Recent National Legislation
The 21st Century Cures Act was signed into law on December 13, 2016 and laid out changes to the FDA’s drug and device approval processes, with the goal of incorporating patient perspective into drug and device development and expediting the development and review of novel medical products. This legislation calls for the incorporation of “data summaries” and real-world evidence into the drug approval process and laid the groundwork for preapproval communication of appropriate healthcare economic information (HCEI) to expedite the formulary decision-making process after FDA approval. Also, the Regenerative Medicine Advanced Therapy and Breakthrough Devices Program was established as a new expedited product development program.10,11
On March 23, 2010 the ACA, often referred to as “Obamacare,” was passed by Congress. This sweeping overhaul of the healthcare system represents the largest change and expansion of coverage since the passing of Medicare and Medicaid in 1965.12
The ACA, in its original format, was an attempt to increase healthcare coverage for American citizens and involved the expansion of coverage provisions related to access and quality of care, summarized below.13,14
- Expansion of Public Programs
- The ACA provides the expansion of Medicaid to individuals with incomes up to 138% of the federal poverty level and eliminates the limitations that prohibited most adults without dependent children from enrolling. Increased federal funding for state Medicaid programs was used as an incentive for states to expand their Medicaid access. As of November 2, 2020, 38 states and Washington, DC have expanded Medicaid access.15
- Establishment of the American Health Benefit Exchanges
- A health insurance marketplace, also known as the “exchange” or “marketplace,” is where individuals and small employers are able to purchase private insurance.
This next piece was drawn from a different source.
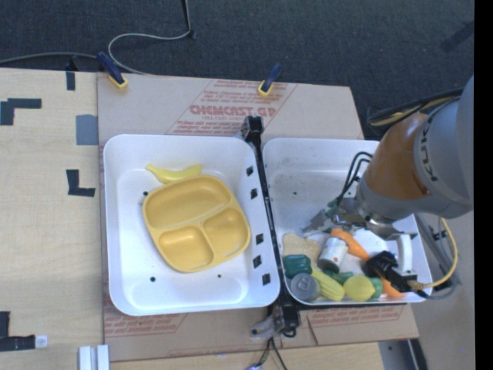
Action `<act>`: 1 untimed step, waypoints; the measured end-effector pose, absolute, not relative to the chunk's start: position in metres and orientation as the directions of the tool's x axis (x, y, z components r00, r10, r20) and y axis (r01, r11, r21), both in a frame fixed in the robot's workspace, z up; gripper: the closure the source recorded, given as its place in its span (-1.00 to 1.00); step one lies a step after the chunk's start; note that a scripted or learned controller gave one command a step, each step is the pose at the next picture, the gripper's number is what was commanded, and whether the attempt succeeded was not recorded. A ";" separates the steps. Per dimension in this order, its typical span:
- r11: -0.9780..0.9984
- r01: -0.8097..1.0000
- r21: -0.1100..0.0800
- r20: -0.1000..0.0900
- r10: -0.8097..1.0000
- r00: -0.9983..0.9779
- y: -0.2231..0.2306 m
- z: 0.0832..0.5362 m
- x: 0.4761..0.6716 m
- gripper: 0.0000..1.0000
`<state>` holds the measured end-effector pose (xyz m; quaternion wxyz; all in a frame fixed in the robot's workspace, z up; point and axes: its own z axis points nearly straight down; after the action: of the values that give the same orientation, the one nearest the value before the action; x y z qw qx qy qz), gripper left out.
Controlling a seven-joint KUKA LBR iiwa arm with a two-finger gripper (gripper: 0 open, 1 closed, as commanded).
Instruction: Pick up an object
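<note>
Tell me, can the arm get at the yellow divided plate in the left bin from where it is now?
Probably yes. The yellow divided plate lies uncovered in the left bin; the gripper sits low over the right bin's clutter and would need to lift over the divider.

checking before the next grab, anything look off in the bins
Nothing damaged or spilled. The toys are all heaped in the right bin's near corner, and the yellow tray sits askew in the left bin.

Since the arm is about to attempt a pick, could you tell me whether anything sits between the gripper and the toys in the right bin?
Nothing visible does. The gripper hangs directly over the toy pile in the right bin, close above the small can and carrot.
</note>
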<state>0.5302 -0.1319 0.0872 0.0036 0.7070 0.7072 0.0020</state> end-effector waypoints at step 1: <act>0.000 1.000 0.009 -0.004 1.000 0.000 -0.132 0.097 0.530 1.00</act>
<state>0.5305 -0.1325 0.0966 0.0045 0.7071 0.7071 0.0018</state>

Consumers are provided information to enable them to choose among plans that meet their health and financial needs.
- These Health Insurance Marketplace plans are required to meet a minimum set of coverage standards, also known as “essential health benefits.”
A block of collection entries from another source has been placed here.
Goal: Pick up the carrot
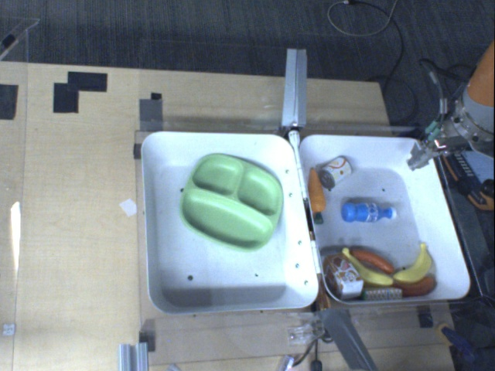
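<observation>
The carrot (316,191) is a slim orange piece lying lengthwise along the left wall of the right bin (433,207). My gripper (424,152) hangs at the far right corner of that bin, well to the right of the carrot and apart from it. Nothing shows between its tips.
In the right bin lie a small can (335,169), a blue bottle (368,212), a banana (418,266), a red-orange piece (371,260) and a brown packet (343,275) at the front. A green divided plate (231,200) lies upside down in the left bin (162,284).
</observation>
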You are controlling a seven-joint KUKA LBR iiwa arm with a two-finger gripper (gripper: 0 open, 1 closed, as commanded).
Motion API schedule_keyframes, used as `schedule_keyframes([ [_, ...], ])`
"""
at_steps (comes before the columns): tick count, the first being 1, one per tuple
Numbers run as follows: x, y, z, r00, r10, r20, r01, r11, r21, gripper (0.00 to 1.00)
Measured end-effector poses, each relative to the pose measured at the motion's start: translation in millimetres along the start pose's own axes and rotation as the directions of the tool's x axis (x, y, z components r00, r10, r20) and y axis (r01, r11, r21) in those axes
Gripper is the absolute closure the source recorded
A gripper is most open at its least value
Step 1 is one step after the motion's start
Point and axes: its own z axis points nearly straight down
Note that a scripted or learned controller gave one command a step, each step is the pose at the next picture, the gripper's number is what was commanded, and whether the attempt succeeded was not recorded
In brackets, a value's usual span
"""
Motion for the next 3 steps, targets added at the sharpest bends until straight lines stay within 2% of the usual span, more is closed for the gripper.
schedule_keyframes([
  [1,5,-48,20,0.942,0.336,-0.001,-0.336,0.942,0.004,1.0],
  [3,6,-43,-4,0.947,0.321,0.001,-0.321,0.947,-0.006,1.0],
])
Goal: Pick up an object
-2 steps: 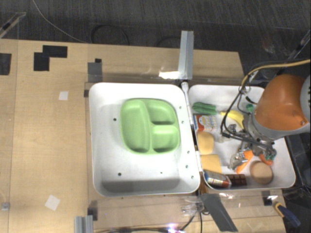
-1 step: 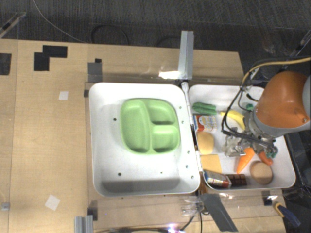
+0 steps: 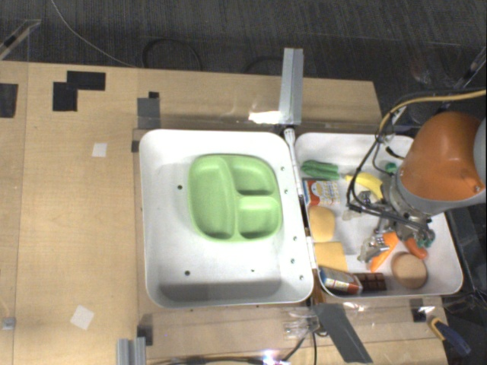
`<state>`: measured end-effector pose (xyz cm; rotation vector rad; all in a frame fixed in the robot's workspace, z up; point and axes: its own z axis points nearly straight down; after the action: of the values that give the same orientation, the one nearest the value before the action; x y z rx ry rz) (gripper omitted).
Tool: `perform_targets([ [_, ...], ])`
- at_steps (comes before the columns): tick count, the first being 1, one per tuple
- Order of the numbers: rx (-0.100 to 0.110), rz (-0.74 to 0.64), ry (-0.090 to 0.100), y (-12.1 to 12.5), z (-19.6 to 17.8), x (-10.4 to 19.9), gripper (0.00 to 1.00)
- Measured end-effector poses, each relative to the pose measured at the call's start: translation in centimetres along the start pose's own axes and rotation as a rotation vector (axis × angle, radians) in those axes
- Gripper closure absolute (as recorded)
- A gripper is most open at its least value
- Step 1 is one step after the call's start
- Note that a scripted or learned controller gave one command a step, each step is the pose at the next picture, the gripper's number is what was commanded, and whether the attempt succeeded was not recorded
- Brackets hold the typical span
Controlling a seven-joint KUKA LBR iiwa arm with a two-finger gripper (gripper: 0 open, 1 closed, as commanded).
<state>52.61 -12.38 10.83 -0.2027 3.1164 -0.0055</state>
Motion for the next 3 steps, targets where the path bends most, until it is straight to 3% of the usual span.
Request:
perform_targets([
  [1,-0.002,-0.039,0.002,-2.7,1.7,1.0,0.0],
  [2,0.001,-0.04,0.002,-6.8,1.9,-2.2,0.0],
  [3,0.001,0.05,0.002,-7.4,1.8,3.1,0.0],
])
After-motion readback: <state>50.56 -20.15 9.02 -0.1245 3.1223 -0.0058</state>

- Essential health benefits include: ambulatory patient services; emergency services; hospitalization; pregnancy, maternity, and newborn care; mental health and substance use disorder services; prescription drugs; rehabilitative and habilitative services and devices; laboratory services; pediatric services (including oral and vision care); total birth control coverage; and breastfeeding coverage.16
- Premium tax credits and cost-sharing reduction subsidies (CSR) are also available to make plans available on the exchanges more affordable for those who qualify.17
- Changes to Private Insurance
- New regulations prevent health insurers from denying coverage to people for any reason, including pre-existing health conditions and charging people more based on health status and gender.
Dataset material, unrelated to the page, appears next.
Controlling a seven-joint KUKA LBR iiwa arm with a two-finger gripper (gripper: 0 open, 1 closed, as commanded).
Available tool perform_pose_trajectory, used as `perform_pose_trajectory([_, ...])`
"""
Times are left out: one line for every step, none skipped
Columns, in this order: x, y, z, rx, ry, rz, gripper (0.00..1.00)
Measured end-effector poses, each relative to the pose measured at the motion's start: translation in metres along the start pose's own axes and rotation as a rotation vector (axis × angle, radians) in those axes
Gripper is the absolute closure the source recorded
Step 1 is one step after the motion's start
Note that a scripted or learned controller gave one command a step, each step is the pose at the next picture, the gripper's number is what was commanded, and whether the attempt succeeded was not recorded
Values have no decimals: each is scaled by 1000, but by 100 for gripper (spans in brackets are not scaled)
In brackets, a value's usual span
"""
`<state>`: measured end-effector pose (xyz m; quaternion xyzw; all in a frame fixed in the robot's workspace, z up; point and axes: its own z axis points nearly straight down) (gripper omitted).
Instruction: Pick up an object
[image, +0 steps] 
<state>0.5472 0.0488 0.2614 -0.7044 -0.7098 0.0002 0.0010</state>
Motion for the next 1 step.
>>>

- Young adults can remain on their parents’ health insurance up to age 26.
- Health insurers are prohibited from imposing lifetime limits on coverage and are prohibited from rescinding coverage.
- $0 copayments are available on many preventative health services.
- The Individual Mandate
- All individuals were required to have health insurance, with few exceptions, beginning in 2014. Those who did not have coverage were required to pay a yearly financial penalty.
- In late 2017, the federal individual mandate was repealed in a tax bill passed by Congress and signed by the Trump administration.18
- Employer Requirements for Health Coverage
- Employers with more than 50 employees are assessed a fee of $2000 per full-time employee if they do not offer coverage and they have at least one employee who receives a premium credit through an Exchange.